The Pause that Refreshes

by Mel Ramos

Material

Painted resin; 53 x 53 x 15 cm

Dating

2008

About the artwork

edition 5/8

He created pictures in which he draped pin-up girls in lascivious poses on painted merchandise items, parodying the trivial glamour gestures of an advertising machine that tries to stimulate the desire to buy with sexual stimuli. Mel Ramos is regarded as a member of the original group of American Pop Art artists together with Warhol, Lichtenstein, Rauschenberg and others, whereby his depictions of women with their openly displayed eroticism constitute a very special area of this art movement.

About the artist

Like many other Pop Art artists, Ramos had intended to become a graphic designer in advertising before he decided to study art. Between 1954 and 1958 he studied at the Sacramento City College, the San José State College and the Sacramento State College.
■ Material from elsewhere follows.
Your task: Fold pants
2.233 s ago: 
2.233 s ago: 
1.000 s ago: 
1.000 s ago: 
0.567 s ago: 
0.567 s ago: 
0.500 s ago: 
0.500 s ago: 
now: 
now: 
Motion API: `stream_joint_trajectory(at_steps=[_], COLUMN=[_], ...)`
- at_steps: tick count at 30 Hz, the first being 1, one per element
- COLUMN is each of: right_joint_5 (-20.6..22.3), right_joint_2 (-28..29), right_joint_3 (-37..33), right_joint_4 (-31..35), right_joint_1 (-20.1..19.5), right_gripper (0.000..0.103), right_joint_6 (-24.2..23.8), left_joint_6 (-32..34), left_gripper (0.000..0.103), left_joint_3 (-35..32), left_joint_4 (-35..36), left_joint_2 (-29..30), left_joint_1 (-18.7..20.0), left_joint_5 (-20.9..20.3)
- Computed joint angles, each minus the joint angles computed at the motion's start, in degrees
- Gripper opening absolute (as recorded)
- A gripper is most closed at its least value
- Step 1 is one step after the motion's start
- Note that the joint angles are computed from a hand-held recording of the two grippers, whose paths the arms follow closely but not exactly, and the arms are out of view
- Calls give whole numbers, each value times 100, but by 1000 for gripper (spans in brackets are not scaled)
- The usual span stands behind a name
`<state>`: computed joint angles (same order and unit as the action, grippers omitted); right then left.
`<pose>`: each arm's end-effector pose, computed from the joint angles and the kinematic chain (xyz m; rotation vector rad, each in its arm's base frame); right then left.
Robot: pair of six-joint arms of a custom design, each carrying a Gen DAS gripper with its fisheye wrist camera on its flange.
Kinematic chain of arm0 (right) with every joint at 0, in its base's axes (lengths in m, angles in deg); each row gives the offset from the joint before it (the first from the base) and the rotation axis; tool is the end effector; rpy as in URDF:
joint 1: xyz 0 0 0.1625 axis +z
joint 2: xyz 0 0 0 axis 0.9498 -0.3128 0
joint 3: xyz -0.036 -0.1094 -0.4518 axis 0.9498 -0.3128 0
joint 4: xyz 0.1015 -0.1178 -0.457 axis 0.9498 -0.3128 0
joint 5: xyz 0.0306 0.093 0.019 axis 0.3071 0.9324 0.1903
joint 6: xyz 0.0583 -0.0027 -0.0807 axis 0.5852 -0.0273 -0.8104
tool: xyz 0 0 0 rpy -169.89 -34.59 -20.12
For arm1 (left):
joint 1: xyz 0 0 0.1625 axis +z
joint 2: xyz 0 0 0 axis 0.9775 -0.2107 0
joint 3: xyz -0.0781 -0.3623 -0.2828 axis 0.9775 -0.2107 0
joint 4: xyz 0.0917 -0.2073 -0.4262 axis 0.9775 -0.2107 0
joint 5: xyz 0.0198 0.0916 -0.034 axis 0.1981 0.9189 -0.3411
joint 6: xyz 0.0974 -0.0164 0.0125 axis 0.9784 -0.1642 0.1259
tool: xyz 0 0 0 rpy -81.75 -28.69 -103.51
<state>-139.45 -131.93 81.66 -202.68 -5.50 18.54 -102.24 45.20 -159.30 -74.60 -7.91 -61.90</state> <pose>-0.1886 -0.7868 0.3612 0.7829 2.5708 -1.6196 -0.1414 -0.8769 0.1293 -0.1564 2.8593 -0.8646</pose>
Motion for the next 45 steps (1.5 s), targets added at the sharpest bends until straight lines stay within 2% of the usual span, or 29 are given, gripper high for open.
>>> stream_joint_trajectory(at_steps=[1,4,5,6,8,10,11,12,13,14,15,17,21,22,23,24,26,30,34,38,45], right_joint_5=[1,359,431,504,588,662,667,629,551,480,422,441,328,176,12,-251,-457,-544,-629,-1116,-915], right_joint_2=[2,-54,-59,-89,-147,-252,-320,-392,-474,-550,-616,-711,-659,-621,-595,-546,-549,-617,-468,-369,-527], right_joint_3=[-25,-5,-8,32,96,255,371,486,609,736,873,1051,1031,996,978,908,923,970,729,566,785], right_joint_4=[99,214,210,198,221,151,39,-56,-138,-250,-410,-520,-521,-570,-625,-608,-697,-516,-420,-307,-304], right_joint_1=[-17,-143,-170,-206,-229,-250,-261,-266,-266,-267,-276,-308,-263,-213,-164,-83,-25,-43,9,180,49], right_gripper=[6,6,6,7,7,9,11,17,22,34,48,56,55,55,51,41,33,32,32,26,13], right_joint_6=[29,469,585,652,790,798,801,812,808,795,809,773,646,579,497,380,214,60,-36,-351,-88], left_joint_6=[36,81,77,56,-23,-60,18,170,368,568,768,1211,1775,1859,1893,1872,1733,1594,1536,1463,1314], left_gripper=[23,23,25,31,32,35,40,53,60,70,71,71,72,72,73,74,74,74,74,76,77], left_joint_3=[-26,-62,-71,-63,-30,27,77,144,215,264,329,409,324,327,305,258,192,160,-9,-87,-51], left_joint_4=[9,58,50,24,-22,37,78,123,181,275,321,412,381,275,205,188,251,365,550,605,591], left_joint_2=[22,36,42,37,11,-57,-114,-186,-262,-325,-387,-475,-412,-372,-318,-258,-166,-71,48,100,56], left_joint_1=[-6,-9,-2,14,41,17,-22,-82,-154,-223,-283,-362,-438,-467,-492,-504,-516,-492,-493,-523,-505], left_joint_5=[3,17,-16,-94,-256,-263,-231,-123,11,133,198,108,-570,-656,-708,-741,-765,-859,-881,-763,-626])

From 1958 he taught at various institutions including the Sacramento State College, the Arizona State University and the California State University.
A student of Wayne Thiebaud, Mel Ramos was a follower of the ‘Bay Figurative School’, a movement, which distanced itself from abstract Expressionism – the predominant genre in the United States during the 1950s. From 1961 onwards, Ramos started to use the imagery of American comics as a source of inspiration. But besides the comic book characters, naked female bodies dominate his oeuvre. His creations satisfy male fantasies, but at the same time his flawless sexual objects appear artificial and absurd. He created images with lascivious pin-up girls placed on commodities in order to mimic the advertising industry’s methods to capitalize on the ‘sex sells’-slogan. Mel Ramos belongs to the original group of American Pop Art artists together with Warhol, Lichtenstein and Rauschenberg, but his explicit display of eroticism adds a whole new facet to Pop Art.